By SHARON UDASIN
11/01/2011 23:50

Environmental Protection Minister Gilad Erdan praises vehicle inventor Louis Palmer as global educator for ‘better life.’
Talkbacks (3)

A blue capsule of a car hitched by trailer to solar panels rolled through the Tel Aviv garden courtyard of the Council for a Beautiful Israel on Tuesday afternoon, with Swiss “solartaxi” inventor Louis Palmer and Israeli Environmental Protection Minister Gilad Erdan inside.

“You brought the sun back Israel, but we want rain,” Erdan said to Palmer, laughing, as they stepped inside the vehicle.

Palmer’s solartaxi, which has traveled 60,000 km. in 40 countries since its launch in 2007, made its virgin visit to Israel this week as part of its “Solar Journey” campaign, produced by the Council for a Beautiful Israel and the country’s EcoCinema Association.

EcoCinema will screen a documentary of Palmer’s journey at its film festival next week.

The solar car, Palmer explained in a press conference following the drive, was a vision of his as an 11-year-old child in 1982, a dream that he eventually decided to realize in 2003, while working as a teacher.

“I thought that when I grow up I want to travel around the world,” Palmer said. “But our teacher told us if you use petrol you will be part of the problem.”

Amazed over 20 years later that the vehicle still did not exist commercially, he decided to take on the effort himself.

“I didn’t have a clue how to build a car. I have a Swiss bank account of course, but it didn’t mean anything,” he said, noting, that car developers were demanding 4 million euros to do the job, while he, as a teacher, only had about 4,000. Initially heading to his hometown University of Lucerne, Palmer presented an intricate design of a car with two wheels in the front and one in the back that would “look like a Lamborghini.”

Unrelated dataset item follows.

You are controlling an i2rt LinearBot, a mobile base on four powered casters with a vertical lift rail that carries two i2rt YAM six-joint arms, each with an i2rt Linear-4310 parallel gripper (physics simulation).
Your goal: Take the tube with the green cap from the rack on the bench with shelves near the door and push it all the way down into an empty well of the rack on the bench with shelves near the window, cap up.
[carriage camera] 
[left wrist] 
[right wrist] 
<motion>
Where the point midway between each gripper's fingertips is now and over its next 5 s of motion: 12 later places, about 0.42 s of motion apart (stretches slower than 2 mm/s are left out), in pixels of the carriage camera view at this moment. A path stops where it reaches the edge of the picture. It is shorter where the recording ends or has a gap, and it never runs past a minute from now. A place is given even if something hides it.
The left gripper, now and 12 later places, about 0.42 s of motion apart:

He eventually attracted 200 people and many sponsors to help him in his efforts.

And in July 2007, he took off from Lucerne, in a fully functioning solar vehicle.

“I didn’t even know where to go exactly,” he said.

But that journey took him east through Germany, down to Turkey, Syria and even Saudi Arabia – where King Abdullah granted him a rare visa – and then by boat to India, to a UN climate conference in Bali, throughout the US and back home to Europe again.

“People all over the world helped me,” he said. “I call it a solartaxi because I’ve had more than 1,000 people driving with me.” And next to him.

In both Syria – where he had his first accident – and Saudi Arabia, he was escorted by armed police vehicles, he said.

New York, home to the United Nations, meanwhile gave Palmer the opportunity to drive Secretary-General Ban ki-Moon to work one morning.

While Palmer’s official world tour ended over two years ago, he has continued to participate in conferences and projects since, but Israel is the car’s first stop since the end of the tour and 40th country ever, made possible by Tsur Mishal of EcoCinema Israel.

“What we have to do is to change the minds of the people,” Palmer said. “If you can have a car going around without petrol around the world, then this car is good enough to go to work, to go to the supermarket.”

Pointing to a tiny 240- by-240 km. square, the size of Switzerland, on a map of the Sahara Desert, Palmer stressed to the audience that it would only take the amount of solar panels fitting in that space to power the entire world.

“In Israel, we used to say that a good teacher is a teacher for life, so you are also a teacher and you are educating everyone how to achieve a better life than we have today,” Erdan told Palmer at the press conference.

Turning back to the afternoon drive they had just taken together, which Erdan remarked was “so quiet,” the minister asked Palmer why he thought global investments on solar vehicles simply aren’t occurring.

Palmer responded, “We have to put money down as the Chinese are doing.

“I think the industry is still hesitating for different reasons – not because the car is not good,” Palmer told The Jerusalem Post following the event. “I just know there is no reason for them not to.”

Continuing to praise China for its developments in the solar industry, he added that the East Asian country will probably end up being the first to mass produce a solar vehicle.

“If there is one country in the world that is not talking, but investing, it’s China,” he said.

But Palmer had high hopes for Israel as a solar nation, which he said has 35 percent more sunshine than his native Switzerland.

“You have so much of the sunshine – it would be so easy and so great to use this solar power,” he told the audience.

“I’m here to show that we have the solutions.”